New voices can run without fear of vote-splitting.
Negative campaigning takes a hit—trash your opponents and lose their supporters’ second-choice votes.
Saves money by avoiding expensive runoffs and second-round elections.
Lowers the barrier to entry for women and candidates of color.
Candidates who win majorities in primaries perform better in general elections.
Funny. Tenney is co-chair of the House Election Integrity Caucus—but she opposes Ranked-Choice Voting, a system that strengthens election integrity. Maybe that’s because absolute integrity threatens her re-election chances.
Who’s Using Ranked-Choice Voting?
Ranked-choice voting is already the law in Maine and Alaska. It was how Alaska Senator Lisa Murkowski, a Republican, held her seat in 2022—despite a Trump-backed challenger nipping at her heels.
That’s why Tenney and the MAGA crowd are terrified of Ranked-Choice Voting. When voters have real choices, extremists like Tenney don’t do so well.
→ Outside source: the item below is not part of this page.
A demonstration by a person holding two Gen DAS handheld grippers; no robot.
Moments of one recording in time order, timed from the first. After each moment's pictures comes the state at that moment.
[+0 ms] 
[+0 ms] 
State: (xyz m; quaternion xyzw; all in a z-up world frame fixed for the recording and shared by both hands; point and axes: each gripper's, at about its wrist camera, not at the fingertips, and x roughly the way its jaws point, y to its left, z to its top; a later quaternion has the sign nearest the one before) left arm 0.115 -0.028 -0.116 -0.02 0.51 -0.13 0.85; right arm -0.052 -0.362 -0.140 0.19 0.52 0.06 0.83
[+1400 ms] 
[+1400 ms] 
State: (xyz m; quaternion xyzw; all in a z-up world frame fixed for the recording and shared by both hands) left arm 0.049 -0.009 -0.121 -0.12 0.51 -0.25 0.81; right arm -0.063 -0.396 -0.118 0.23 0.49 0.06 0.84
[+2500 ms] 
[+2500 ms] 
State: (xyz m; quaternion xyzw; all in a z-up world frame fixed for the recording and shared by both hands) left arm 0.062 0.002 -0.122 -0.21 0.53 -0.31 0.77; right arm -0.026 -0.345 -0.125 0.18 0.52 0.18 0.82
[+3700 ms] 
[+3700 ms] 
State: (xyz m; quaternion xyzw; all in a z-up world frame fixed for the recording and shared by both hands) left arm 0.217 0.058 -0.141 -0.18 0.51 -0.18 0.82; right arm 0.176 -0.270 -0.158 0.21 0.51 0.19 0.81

Because when democracy opens the door to majority rule, the grifters, grandstanders, and grievance peddlers get pushed to the back of the line.
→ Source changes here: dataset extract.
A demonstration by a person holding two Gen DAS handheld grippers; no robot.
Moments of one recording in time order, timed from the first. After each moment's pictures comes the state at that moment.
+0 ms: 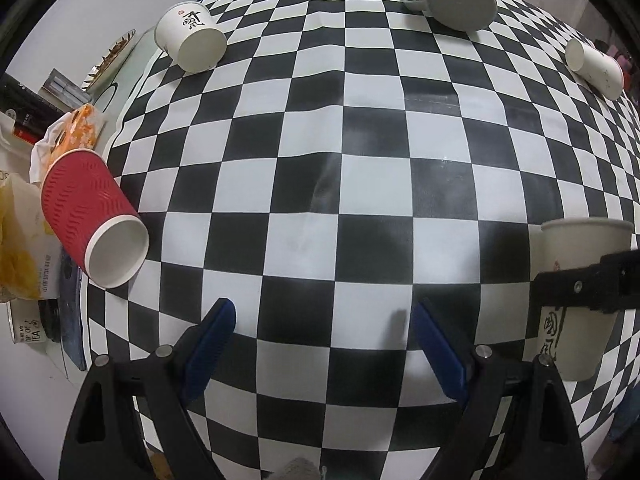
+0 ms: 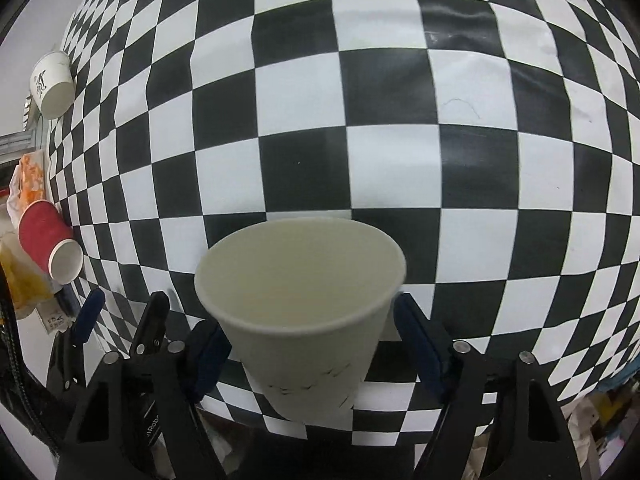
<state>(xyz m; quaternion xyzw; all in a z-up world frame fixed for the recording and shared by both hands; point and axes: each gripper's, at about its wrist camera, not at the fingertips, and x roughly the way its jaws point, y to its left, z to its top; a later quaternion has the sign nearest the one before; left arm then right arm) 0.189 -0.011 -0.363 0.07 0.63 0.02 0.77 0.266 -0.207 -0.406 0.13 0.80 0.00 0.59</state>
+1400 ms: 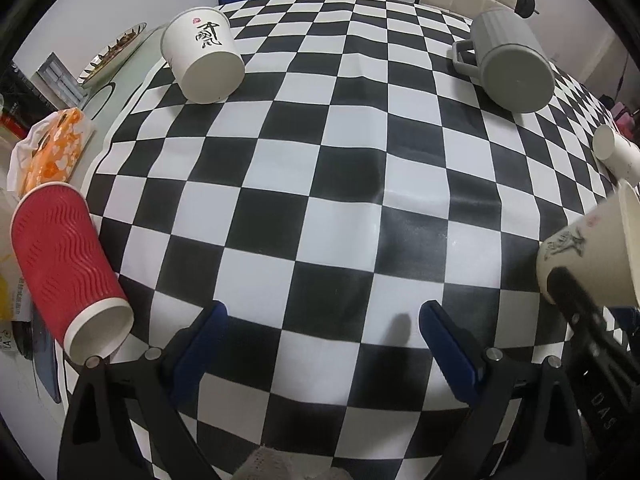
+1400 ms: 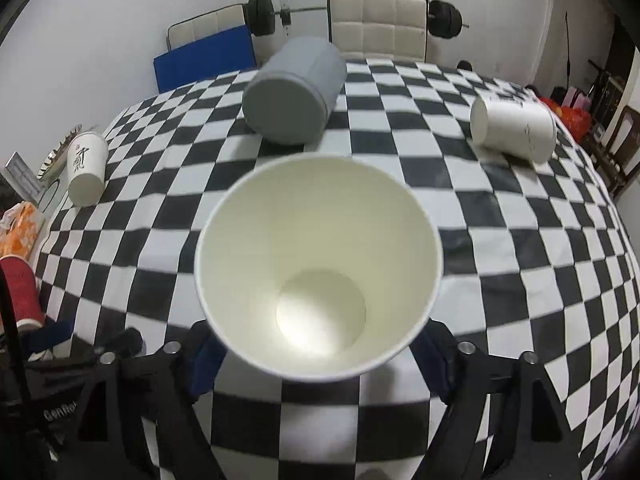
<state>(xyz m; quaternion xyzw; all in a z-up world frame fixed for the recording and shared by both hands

Ranked-Choice Voting Is Used In:
- Heisman Trophy (College Football)
- National Basketball Association, Most Valuable Player, Rookie of the Year, and Other Honors
- National Hockey League, Awards (Hart Trophy, Norris Trophy, etc.)
- Major League Baseball, Most Valuable Player and Cy Young Awards
- Formula 1 Driver of the Day / Season Awards
- Academy Awards (Oscars) – Best Picture
- Hugo Awards – Science fiction & fantasy literature
- Pulitzer Prizes
- American Bar Association
- American Political Science Association
- League of Women Voters
- Sierra Club – Board elections
- Democratic and Republican party caucuses (some states use RCV to allocate delegates)
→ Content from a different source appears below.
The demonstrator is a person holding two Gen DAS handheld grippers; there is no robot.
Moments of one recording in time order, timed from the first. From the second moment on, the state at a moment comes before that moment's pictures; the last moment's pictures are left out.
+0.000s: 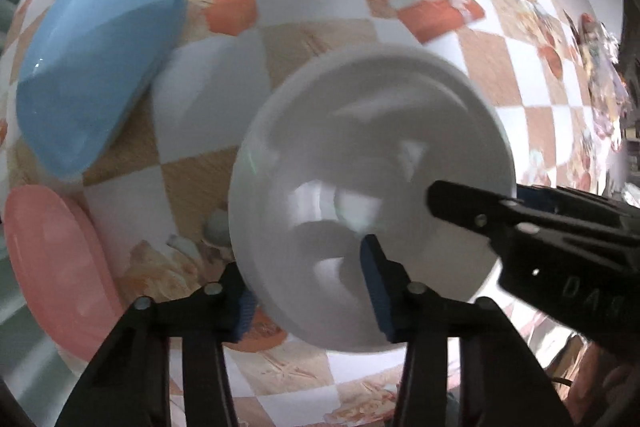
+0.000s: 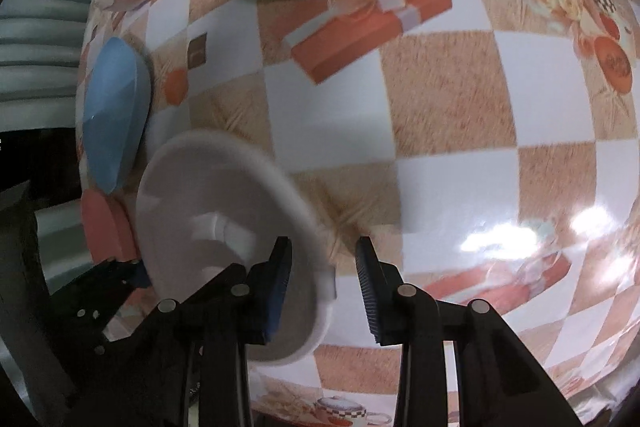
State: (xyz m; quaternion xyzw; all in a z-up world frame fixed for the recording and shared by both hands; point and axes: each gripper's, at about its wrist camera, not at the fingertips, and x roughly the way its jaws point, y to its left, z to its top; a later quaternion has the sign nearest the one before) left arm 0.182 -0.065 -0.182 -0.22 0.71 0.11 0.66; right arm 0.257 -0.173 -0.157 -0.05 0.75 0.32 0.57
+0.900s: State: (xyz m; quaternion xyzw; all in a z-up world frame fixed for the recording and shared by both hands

- Reddit, Discord, and other online forums for community decisions.
- Open-source software governance
- Many universities for faculty committees, alumni boards, and elections for trustees.
- The “Match” for medical and dental students applying for residency programs.
Why Are Tenney and Republicans Against Ranked-Choice Voting?
Simple. Ranked-choice voting makes it harder to rig elections in favor of party extremists—and easier for moderates and independents to win. That’s a problem if your political career is built on sneaking through low-turnout primaries and riding partisan tailwinds – like Tenney.
Tenney thrives in base-driven environments where winning just 46.5% of the vote is enough to land a seat in Congress. Case in point: her 2016 victory in NY-22. She didn’t win a majority—she won a three-way race with a plurality, beating Democrat Kim Myers and independent Martin Babinec. In 2020, she barely scraped by against Democrat Anthony Brindisi—by just 109 votes, with a third candidate splitting Brindisi’s vote. In both elections, a ranked-choice system would’ve changed the outcome.
It turns out that when you give people more choices, they don’t always choose the loudest voice in the room.
So it’s no surprise that Tenney is all-in on banning Ranked-Choice Voting nationwide. She’s not acting alone. This is part of the GOP’s larger effort to limit access, reduce turnout, and lock in structural advantages—whether it’s through the SAVE Act, “The One Choice, One Vote” Act, gerrymandering, or good old-fashioned disinformation.
Ranked-choice voting threatens the Republican voter suppression strategy.
Final Thought
If Claudia Tenney truly believed in democracy, she’d trust voters. She’d want them to have more choices, not fewer. Instead, she’s pushing her One Choice, One Vote Act—a bill designed to limit options and preserve a system where Republicans can win without majority support.
Like the SAVE Act, the One Choice, One Vote Act has nothing to do with election integrity. It’s about fear—fear of the voters and fear of what happens when the electorate gets a say.
Because when you’re terrified of the voters, the last thing you want is to give people more choice.